Now, what's the entropy of all the letters that follow a? This means counting over the set of 380786 letters that follow those a's. Let's see. Here are the counts:

 

$          36        9.45412909088044e-005

'           198      0.000519977099998424

(           53        0.000139185789393518

)           82        0.000215344051514499

*          112      0.000294128460605169

,           834      0.00219020657272064

-           172      0.00045169727878651

.           895      0.00235040153787167

1          68        0.000178577993938853

2          50        0.000131307348484451

3          15        3.93922045453352e-005

4          17        4.46444984847132e-005

5          19        4.98967924240912e-005

6          21        5.51490863634692e-005

7          10        2.62614696968901e-005

9          4          1.0504587878756e-005

:           18        4.72706454544022e-005

;           38        9.97935848481824e-005

?          24        6.30275272725363e-005

]           21        5.51490863634692e-005

a          583      0.00153104368332869

b          9530    0.0250271806211363

c          19085  0.0501200149165148

d          17599  0.0462175605195569

e          373      0.000979552819694001

f           4410    0.0115813081363285

g          8759    0.0230024213075061

h          1451    0.00381053925301876

i           13498  0.0354477317968623

j           528      0.0013866055999958

k          4537    0.011914828801479

l           38993  0.102401348789084

m         12624  0.0331524793453541

n          74028  0.194408407872138

o          531      0.00139448404090487

p          8799    0.0231074671862936

q          221      0.000580378480301272

r           41158  0.10808695697846

s           38367  0.100757380786058

t           54907  0.144193851664715

u          4353    0.0114316177590563

v          8446    0.0221804373059934

w         3893    0.0102235901529993

x          805      0.00211404831059965

y          9979    0.0262063206105266

z           642      0.00168598635454035

 Entropy: 3.76230403829144 of letters following 'a'.

 

 

What do we find? The entropy has gone down! The entropy for single letters is 4.355. And why is that? because what follows an a is not just any old letter -- the distribution is different from the distribution of all letters in all contexts.

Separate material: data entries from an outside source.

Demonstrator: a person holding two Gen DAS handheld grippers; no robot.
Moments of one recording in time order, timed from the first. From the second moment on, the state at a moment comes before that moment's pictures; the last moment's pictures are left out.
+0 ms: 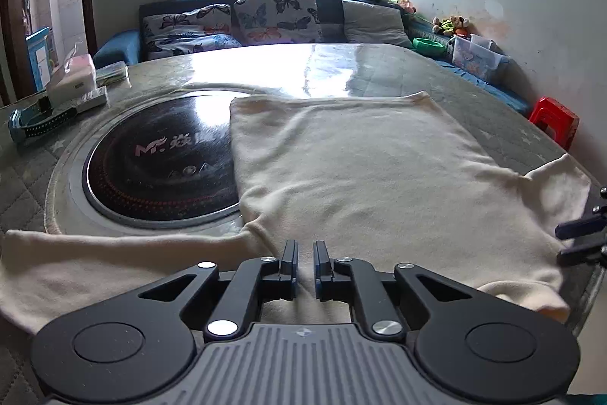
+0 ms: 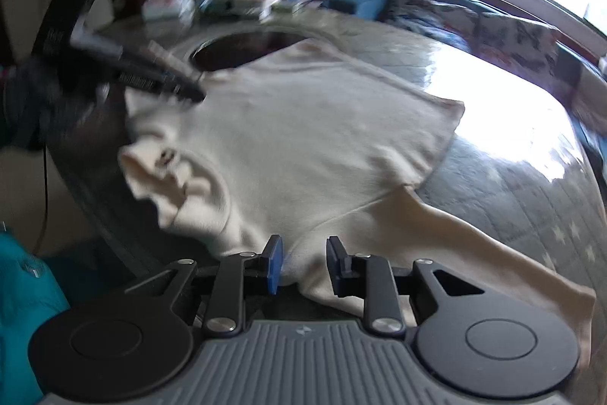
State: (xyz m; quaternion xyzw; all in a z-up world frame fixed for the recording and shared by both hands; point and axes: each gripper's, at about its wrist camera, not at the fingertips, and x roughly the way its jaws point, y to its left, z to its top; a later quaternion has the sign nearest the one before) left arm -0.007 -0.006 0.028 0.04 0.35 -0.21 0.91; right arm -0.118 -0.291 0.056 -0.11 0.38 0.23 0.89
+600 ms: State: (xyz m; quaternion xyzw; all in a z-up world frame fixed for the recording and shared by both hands) left arm -0.036 -0.095 0.045 0.07 0.33 -0.33 0.88; right arm -0.123 -0.472 0.034 0.05 0.37 -0.12 0.92
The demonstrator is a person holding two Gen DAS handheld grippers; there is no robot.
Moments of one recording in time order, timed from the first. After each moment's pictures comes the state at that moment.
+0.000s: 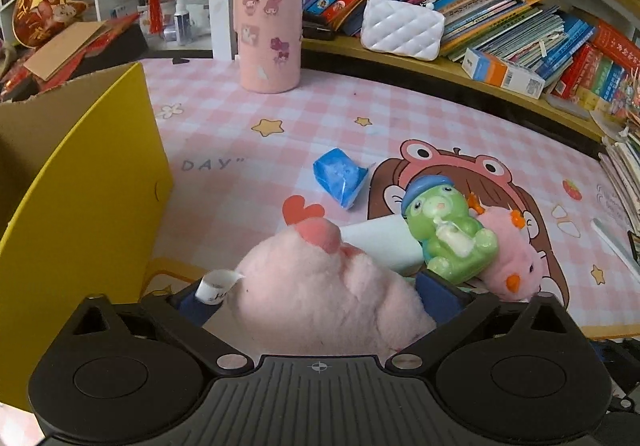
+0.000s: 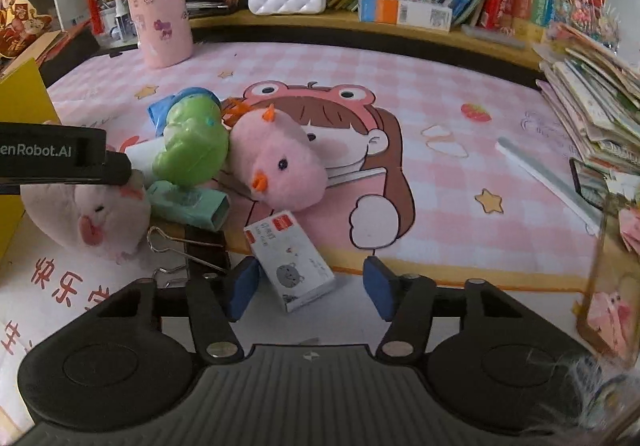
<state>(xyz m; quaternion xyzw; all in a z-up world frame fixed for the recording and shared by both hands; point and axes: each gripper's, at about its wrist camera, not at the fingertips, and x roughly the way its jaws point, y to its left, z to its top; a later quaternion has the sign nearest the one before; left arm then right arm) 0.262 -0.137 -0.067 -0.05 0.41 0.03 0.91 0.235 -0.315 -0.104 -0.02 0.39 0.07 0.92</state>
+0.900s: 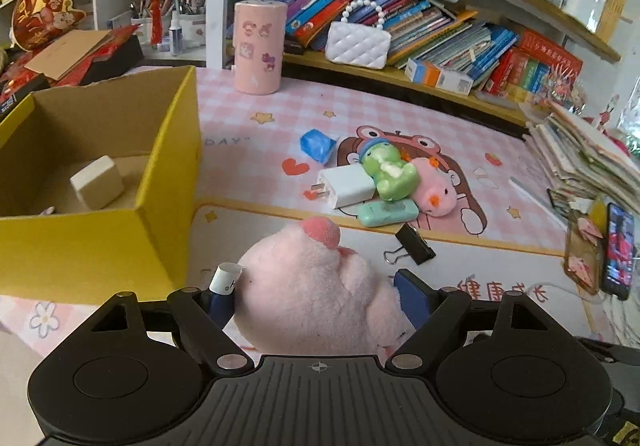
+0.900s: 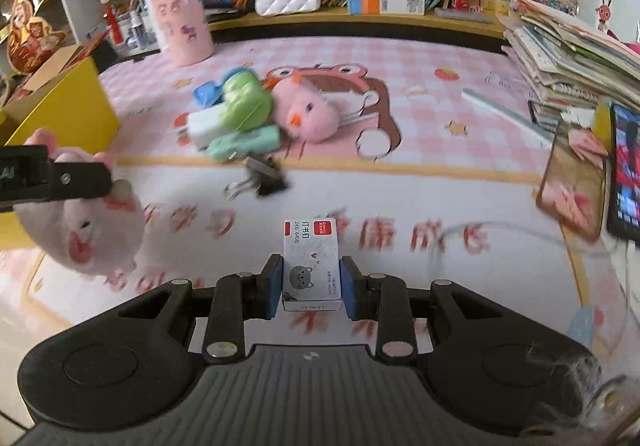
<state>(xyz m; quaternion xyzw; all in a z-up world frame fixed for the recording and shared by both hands) 0.130 -0.101 -0.016 -0.07 0.39 -0.04 0.92 0.115 -0.306 -0.074 0.04 0.41 0.05 0.91</state>
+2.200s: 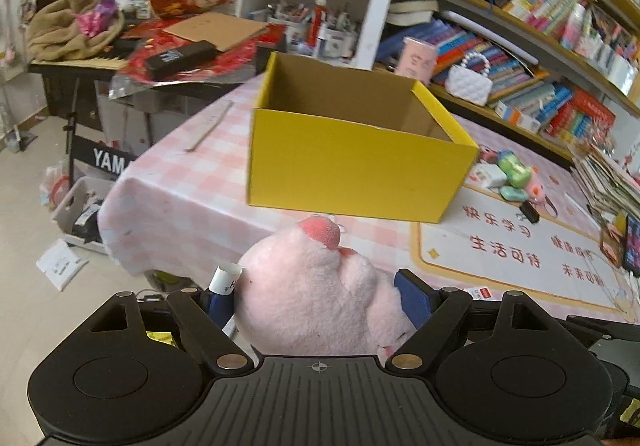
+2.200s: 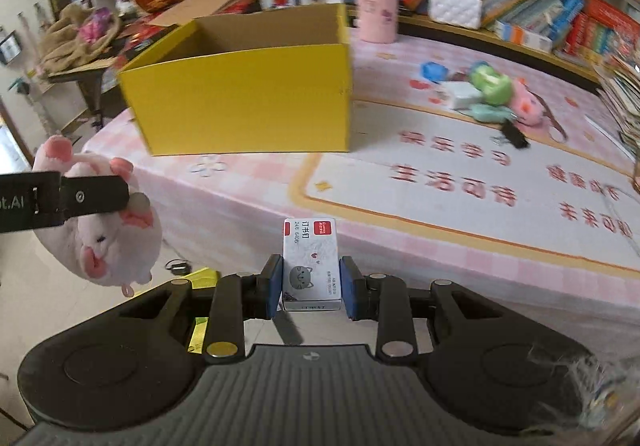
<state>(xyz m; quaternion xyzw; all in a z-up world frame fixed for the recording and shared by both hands) -0.044 0.142 -0.011 -0.11 0.36 0.02 0.93 -0.024 -0.052 -0.053 -0.03 0.39 0.15 0.91</state>
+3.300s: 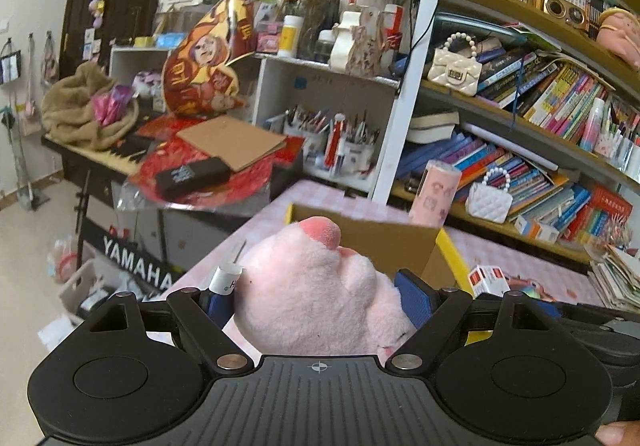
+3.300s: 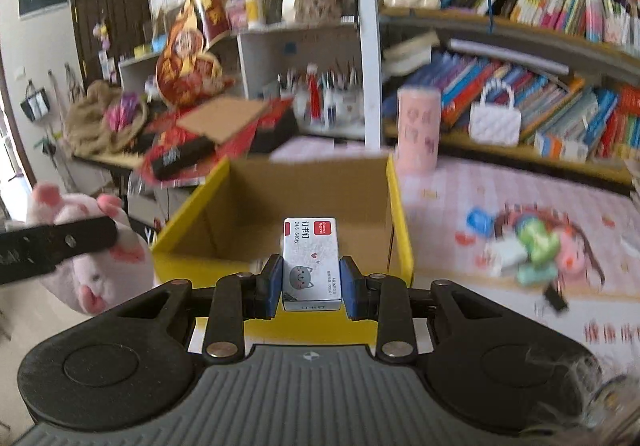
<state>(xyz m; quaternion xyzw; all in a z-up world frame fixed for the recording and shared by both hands) 0.045 0.166 0.060 -0.11 0.23 0.06 0.97 0.080 -0.016 0.040 0.00 0.26 0.18 0.95</state>
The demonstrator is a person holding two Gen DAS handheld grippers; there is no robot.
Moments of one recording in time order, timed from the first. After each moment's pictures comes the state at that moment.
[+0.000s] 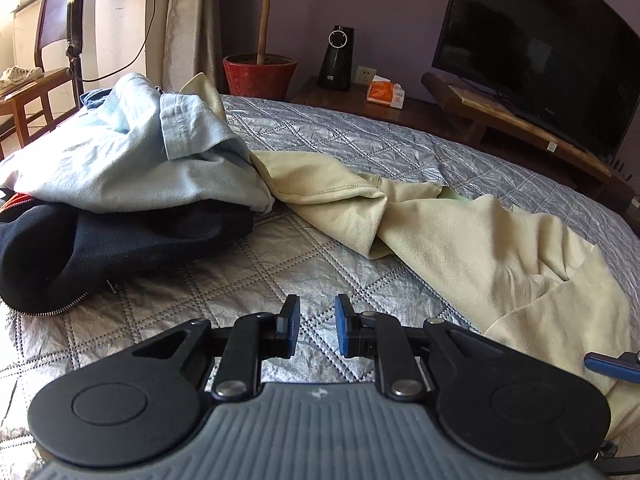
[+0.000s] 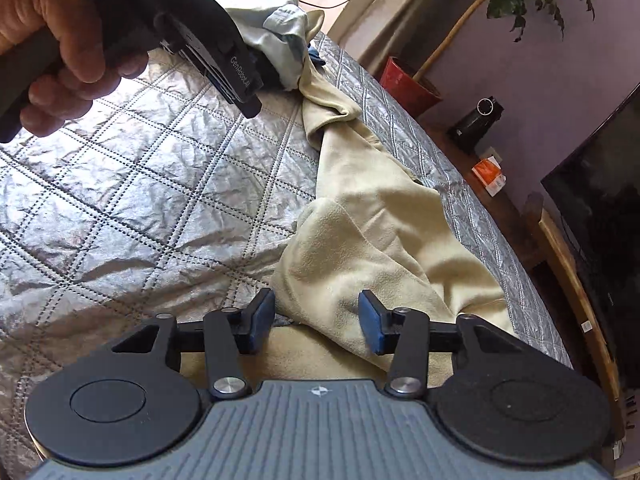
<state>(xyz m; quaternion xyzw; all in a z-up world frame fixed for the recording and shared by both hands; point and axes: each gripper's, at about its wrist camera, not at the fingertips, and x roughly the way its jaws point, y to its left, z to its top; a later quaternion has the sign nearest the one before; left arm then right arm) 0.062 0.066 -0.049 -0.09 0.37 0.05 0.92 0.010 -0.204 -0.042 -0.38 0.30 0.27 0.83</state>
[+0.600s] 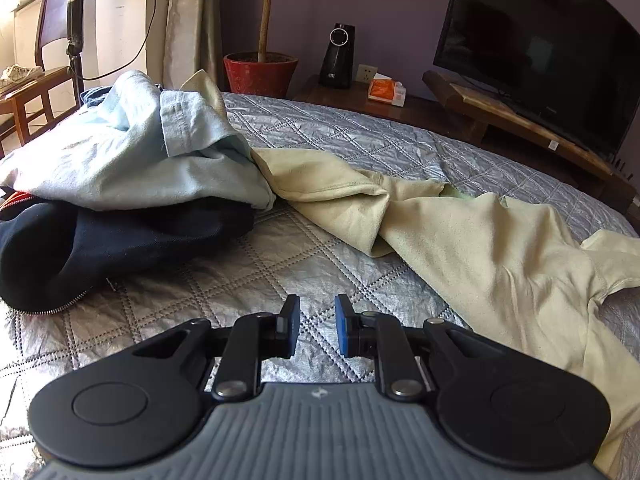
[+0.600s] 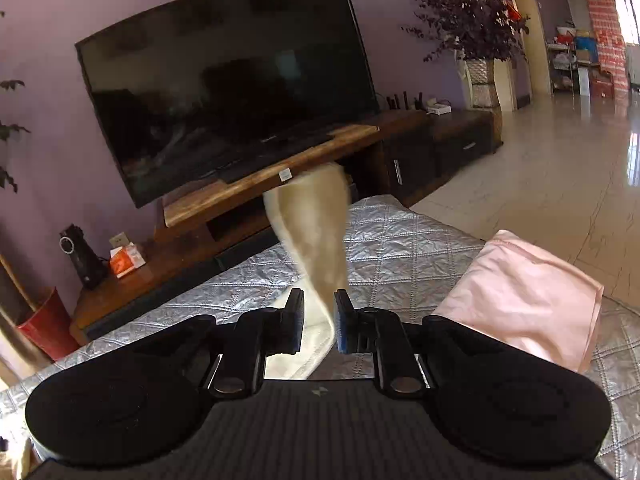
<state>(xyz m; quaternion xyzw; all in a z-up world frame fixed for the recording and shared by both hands) 0.063 0.070 -0.049 -0.09 0.37 0.05 0.92 0.057 -0.453 0.045 0.15 0.22 -0.16 0.95</state>
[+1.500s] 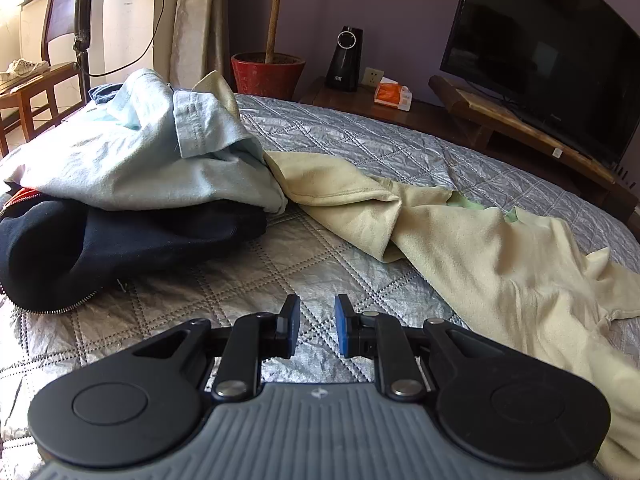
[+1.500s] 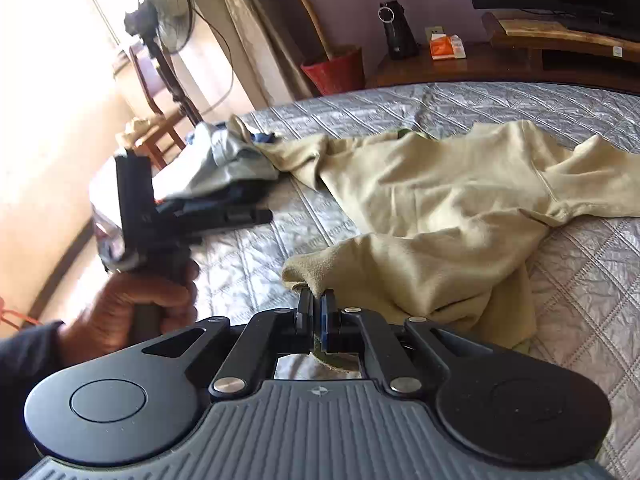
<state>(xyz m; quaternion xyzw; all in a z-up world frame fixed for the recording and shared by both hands) 0.061 0.077 -0.048 -0.10 0.37 0.06 0.92 -0.014 -0.275 0.054 0.16 0.37 0.27 0.88</state>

So if we wish to ask the question more generally, is there a connection between a letter and the next letter, on the whole? we just compute the conditional entropy: the entropy of letters, given the previous letter; we do this for the 26 letters (etc.), and weight all these results by the frequency of the preceding letter.

 

The result we get (try WordFreq9.prl with the l option) is: 3.755. That's way  down from 4.355.

 

Click here for results.

 

Now think about this: the difference between the entropy of letters here (which we calculated to be about 4.355) and the conditional entropy is the mutual information between successive letters in English. And that equals 4.355 - 3.755 = 0.6 bits.

 

Would mutual information of this sort be larger or smaller in a Polynesian language, where we found only V's after C and only C's after V? Explain.